▶ [Try it]
A faithful copy of all the data below, please; leave no line out.
------ Supplied material
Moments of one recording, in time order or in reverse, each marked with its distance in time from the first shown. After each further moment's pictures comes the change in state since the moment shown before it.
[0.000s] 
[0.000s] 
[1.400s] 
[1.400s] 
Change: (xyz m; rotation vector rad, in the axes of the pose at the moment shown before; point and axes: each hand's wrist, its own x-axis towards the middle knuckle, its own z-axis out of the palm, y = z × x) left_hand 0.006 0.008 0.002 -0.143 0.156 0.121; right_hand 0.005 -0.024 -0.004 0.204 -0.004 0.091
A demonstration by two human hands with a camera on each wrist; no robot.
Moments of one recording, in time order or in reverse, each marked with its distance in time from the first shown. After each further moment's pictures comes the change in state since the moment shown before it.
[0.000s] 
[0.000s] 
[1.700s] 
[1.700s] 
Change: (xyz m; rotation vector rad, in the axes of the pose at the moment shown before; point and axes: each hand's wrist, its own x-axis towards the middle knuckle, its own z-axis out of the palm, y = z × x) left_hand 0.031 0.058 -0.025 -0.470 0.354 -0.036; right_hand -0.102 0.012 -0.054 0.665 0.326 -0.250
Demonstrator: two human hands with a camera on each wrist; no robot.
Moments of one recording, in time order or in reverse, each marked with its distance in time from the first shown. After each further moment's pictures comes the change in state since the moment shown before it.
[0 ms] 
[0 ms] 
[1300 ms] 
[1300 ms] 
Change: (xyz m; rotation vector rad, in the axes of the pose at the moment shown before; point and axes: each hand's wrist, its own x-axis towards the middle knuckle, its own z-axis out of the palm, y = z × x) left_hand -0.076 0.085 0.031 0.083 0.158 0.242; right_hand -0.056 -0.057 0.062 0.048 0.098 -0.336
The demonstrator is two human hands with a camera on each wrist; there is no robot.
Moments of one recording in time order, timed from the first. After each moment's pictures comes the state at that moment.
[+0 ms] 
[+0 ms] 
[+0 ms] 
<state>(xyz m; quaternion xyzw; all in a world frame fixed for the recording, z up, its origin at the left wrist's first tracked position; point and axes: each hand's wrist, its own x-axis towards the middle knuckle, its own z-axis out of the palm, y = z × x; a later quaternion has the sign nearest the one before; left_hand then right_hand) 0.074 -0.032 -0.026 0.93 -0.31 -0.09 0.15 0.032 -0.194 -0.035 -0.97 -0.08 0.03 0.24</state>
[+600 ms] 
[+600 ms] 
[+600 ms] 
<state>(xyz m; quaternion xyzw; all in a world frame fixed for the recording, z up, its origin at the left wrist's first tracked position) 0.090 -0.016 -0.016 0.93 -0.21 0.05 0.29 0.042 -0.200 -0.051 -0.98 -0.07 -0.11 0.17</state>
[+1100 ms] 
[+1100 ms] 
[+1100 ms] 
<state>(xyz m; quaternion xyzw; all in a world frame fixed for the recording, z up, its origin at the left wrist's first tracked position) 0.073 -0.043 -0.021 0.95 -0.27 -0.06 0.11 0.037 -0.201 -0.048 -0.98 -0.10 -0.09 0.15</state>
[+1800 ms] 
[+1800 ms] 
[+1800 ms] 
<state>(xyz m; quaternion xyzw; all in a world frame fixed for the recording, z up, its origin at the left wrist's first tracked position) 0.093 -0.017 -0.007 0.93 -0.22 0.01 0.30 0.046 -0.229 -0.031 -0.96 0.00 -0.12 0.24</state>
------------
▶ [Response area]
Moments of one recording, in time order or in reverse, each marked with its distance in time from the first shown. After each further moment's pictures comes the change in state since the moment shown before it.
[0.000s] 
[0.000s] 
[1.400s] 
[1.400s] 
Change: (xyz m; rotation vector rad, in the axes of the pose at the moment shown before; point and axes: each hand's wrist, its own x-axis towards the middle knuckle, its own z-axis out of the palm, y = z × x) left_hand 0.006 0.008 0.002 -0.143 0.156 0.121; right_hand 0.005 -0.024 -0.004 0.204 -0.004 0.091
A demonstration by two human hands with a camera on each wrist; no robot.
Moments of one recording, in time order or in reverse, each marked with its distance in time from the first shown. After each further moment's pictures comes the change in state since the moment shown before it.
[0.000s] 
[0.000s] 
[1.700s] 
[1.700s] 
Change: (xyz m; rotation vector rad, in the axes of the pose at the moment shown before; point and axes: each hand's wrist, its own x-axis towards the middle knuckle, its own z-axis out of the palm, y = z × x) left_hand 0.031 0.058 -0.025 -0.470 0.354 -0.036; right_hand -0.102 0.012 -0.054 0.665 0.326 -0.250
Demonstrator: two human hands with a camera on each wrist; no robot.
Moments of one recording, in time order or in reverse, each marked with its distance in time from the first shown. After each further moment's pictures comes the change in state since the moment shown before it.
[0 ms] 
[0 ms] 
[1300 ms] 
[1300 ms] 
Change: (xyz m; rotation vector rad, in the axes of the pose at the moment shown before; point and axes: each hand's wrist, its own x-axis towards the middle knuckle, its own z-axis out of the palm, y = z × x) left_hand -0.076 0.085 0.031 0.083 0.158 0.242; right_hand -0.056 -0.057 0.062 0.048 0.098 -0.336
The demonstrator is two human hands with a camera on each wrist; there is no robot.
Moments of one recording in time order, timed from the first. After each moment's pictures comes the state at that moment.
[+0 ms] 
[+0 ms] 
[+0 ms] 
<state>(xyz m; quaternion xyzw; all in a world frame fixed for the recording, z up, its origin at the left wrist's first tracked position; point and axes: each hand's wrist, its own x-axis towards the middle knuckle, its own z-axis out of the palm, y = z × x; a later quaternion has the sign nearest the one before; left_hand then right_hand) 0.074 -0.032 -0.026 0.93 -0.31 -0.09 0.15 0.032 -0.194 -0.035 -0.97 -0.08 0.03 0.24</state>
[+600 ms] 
[+600 ms] 
[+600 ms] 
<state>(xyz m; quaternion xyzw; all in a world frame fixed for the recording, z up, its origin at the left wrist's first tracked position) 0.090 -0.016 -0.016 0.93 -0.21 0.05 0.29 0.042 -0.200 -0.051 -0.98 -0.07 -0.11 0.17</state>
[+1100 ms] 
[+1100 ms] 
[+1100 ms] 
<state>(xyz m; quaternion xyzw; all in a world frame fixed for the recording, z up, its origin at the left wrist's first tracked position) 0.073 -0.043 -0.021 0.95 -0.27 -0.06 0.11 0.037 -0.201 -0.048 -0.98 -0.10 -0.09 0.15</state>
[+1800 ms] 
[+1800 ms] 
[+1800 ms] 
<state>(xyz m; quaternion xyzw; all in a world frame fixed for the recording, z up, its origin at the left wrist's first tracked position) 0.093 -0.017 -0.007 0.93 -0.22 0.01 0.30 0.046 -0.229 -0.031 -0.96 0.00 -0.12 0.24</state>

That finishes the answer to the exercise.